■ Exercise objective ■
Reproduce exactly the lines that run from the start of the records below to the line with "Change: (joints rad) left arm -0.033", inclusive.

*** Opening of Data for the task ***

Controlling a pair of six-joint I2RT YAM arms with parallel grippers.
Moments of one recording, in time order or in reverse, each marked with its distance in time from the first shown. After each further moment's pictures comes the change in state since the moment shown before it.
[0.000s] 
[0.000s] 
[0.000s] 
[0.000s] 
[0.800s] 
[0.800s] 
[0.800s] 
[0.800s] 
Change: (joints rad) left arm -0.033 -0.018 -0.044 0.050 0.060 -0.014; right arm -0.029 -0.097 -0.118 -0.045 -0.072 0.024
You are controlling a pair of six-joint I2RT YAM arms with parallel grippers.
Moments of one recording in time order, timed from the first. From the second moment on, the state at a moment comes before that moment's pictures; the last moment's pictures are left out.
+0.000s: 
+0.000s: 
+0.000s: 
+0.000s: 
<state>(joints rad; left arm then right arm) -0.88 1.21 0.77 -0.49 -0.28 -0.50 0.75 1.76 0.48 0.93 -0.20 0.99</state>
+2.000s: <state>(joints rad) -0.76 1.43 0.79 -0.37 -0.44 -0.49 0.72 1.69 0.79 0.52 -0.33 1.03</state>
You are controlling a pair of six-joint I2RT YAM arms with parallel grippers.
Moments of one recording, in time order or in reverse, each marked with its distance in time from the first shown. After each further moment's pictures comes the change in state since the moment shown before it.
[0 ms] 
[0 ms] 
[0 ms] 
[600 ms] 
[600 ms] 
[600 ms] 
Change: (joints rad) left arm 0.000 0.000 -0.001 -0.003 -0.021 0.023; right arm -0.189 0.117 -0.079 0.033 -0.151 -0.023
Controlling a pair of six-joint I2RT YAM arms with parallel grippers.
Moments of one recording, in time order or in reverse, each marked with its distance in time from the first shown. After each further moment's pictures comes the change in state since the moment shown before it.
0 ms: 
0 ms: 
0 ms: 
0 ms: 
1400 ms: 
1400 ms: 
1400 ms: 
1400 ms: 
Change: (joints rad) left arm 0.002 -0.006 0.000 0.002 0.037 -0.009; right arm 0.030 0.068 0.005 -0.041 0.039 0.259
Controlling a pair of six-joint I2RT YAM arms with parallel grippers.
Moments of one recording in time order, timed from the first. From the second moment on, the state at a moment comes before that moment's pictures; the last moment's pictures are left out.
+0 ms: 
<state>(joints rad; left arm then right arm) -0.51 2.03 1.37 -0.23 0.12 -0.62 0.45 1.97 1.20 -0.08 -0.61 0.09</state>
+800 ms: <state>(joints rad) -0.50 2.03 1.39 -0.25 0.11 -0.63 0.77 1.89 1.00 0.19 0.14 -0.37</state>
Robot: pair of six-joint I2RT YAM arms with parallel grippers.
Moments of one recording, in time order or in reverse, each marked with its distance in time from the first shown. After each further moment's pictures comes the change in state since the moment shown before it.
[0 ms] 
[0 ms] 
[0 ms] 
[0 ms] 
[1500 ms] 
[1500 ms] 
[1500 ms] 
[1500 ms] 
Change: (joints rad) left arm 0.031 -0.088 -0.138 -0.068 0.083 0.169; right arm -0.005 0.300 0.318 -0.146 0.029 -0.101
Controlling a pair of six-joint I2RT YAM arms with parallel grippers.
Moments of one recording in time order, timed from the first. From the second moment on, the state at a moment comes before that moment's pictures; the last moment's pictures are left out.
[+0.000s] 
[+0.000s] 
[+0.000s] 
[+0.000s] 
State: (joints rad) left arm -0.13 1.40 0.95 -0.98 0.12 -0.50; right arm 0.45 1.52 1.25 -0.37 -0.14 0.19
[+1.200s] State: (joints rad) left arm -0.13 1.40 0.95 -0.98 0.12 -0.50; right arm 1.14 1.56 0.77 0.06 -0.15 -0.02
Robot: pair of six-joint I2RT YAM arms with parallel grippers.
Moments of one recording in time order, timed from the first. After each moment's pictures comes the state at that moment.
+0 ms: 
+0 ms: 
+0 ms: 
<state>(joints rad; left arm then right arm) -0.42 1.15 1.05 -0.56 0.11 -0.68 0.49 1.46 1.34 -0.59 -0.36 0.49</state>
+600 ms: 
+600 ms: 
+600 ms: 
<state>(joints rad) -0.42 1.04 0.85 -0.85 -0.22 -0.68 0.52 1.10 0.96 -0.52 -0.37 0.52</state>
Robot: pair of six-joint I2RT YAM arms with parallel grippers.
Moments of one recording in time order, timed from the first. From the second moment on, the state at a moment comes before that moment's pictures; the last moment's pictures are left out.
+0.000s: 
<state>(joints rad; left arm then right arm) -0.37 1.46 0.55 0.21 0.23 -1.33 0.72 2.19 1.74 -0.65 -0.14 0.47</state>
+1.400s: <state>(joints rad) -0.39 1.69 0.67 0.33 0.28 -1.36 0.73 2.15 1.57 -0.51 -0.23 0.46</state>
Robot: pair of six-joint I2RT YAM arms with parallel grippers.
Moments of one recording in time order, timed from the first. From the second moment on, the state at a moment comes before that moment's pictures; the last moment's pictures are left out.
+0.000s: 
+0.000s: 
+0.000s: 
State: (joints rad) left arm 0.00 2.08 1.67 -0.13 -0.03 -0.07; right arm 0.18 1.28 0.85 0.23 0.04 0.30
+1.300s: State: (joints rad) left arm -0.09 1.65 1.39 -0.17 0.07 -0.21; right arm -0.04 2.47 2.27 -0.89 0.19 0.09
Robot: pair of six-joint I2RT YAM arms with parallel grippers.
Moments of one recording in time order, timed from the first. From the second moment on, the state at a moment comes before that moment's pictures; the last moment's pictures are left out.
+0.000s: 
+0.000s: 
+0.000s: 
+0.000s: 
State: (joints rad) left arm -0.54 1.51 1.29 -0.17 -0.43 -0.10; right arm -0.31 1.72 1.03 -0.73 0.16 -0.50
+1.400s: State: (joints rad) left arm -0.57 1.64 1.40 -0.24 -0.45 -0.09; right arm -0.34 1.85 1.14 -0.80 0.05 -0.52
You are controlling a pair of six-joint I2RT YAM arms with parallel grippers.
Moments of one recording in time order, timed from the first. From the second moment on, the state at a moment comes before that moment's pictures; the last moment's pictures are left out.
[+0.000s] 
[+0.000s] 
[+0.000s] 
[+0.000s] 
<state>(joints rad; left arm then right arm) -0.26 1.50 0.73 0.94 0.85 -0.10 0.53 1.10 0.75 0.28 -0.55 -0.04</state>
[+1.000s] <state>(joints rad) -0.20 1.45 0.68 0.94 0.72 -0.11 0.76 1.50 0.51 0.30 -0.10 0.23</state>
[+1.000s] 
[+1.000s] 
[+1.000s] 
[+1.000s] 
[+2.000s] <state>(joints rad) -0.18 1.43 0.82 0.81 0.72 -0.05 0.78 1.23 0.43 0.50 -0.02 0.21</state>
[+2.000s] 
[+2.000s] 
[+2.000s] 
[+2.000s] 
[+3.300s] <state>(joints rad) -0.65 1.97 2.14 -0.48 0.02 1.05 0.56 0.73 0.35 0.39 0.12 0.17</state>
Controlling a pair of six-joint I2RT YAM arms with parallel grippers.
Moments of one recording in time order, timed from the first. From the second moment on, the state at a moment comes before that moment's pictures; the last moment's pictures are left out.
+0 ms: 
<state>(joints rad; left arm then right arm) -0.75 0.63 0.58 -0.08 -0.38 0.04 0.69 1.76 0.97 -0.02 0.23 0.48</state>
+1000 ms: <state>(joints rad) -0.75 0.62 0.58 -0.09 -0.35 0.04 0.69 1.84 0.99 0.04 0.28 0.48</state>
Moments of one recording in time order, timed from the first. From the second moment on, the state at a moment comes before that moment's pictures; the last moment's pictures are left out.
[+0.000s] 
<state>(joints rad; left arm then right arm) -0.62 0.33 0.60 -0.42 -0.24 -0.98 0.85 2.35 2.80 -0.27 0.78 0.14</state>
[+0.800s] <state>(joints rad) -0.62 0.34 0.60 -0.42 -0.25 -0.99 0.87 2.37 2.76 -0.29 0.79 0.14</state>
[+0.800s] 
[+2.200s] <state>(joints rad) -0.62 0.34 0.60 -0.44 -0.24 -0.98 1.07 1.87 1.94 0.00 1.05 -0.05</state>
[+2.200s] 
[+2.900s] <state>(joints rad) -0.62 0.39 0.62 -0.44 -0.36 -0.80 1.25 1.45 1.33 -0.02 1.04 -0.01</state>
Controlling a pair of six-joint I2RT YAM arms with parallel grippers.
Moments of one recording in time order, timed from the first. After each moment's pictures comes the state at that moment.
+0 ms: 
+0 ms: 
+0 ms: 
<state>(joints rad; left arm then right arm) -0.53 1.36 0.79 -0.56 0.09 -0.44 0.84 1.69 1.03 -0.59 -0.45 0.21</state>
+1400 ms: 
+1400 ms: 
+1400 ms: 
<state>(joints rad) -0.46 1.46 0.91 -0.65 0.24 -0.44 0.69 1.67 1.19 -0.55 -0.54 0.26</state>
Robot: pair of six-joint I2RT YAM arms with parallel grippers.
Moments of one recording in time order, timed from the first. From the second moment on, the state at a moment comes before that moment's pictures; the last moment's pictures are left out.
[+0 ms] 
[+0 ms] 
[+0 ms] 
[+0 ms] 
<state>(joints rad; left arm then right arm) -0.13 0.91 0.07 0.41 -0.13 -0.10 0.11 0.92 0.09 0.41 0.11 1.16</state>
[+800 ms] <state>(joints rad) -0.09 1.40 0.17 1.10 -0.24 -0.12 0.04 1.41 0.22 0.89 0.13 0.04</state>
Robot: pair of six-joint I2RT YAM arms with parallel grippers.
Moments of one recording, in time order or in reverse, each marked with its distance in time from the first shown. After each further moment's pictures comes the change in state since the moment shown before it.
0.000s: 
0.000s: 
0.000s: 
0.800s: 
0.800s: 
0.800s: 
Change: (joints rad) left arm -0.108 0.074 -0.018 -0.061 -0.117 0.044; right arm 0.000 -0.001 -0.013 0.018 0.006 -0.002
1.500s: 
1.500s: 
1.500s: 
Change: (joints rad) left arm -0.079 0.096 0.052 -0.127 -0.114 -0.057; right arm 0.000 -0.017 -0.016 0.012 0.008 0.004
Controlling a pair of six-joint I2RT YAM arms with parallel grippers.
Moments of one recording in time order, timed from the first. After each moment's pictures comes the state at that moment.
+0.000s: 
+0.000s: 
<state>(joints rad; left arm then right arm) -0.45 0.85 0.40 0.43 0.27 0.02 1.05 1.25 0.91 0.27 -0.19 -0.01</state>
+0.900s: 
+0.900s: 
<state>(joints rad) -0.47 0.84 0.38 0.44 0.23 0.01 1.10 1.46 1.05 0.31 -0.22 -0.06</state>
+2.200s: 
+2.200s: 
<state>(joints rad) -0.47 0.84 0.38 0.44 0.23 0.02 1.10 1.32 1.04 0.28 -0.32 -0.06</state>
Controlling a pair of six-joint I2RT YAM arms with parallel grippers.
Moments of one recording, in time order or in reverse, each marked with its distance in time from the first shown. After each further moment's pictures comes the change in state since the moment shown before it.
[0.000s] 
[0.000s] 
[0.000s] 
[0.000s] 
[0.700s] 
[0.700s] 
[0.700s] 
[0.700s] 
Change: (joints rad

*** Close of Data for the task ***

■ Response ■
Controlling a pair of six-joint I2RT YAM arms with parallel grippers.
Moments of one recording, in time order or in reverse, each marked with its distance in time from the first shown. After each further moment's pictures comes the change in state since the moment shown before it.
[0.000s] 
[0.000s] 
[0.000s] 
[0.000s] 
[0.800s] 
[0.800s] 
[0.800s] 
[0.800s] 
Change: (joints rad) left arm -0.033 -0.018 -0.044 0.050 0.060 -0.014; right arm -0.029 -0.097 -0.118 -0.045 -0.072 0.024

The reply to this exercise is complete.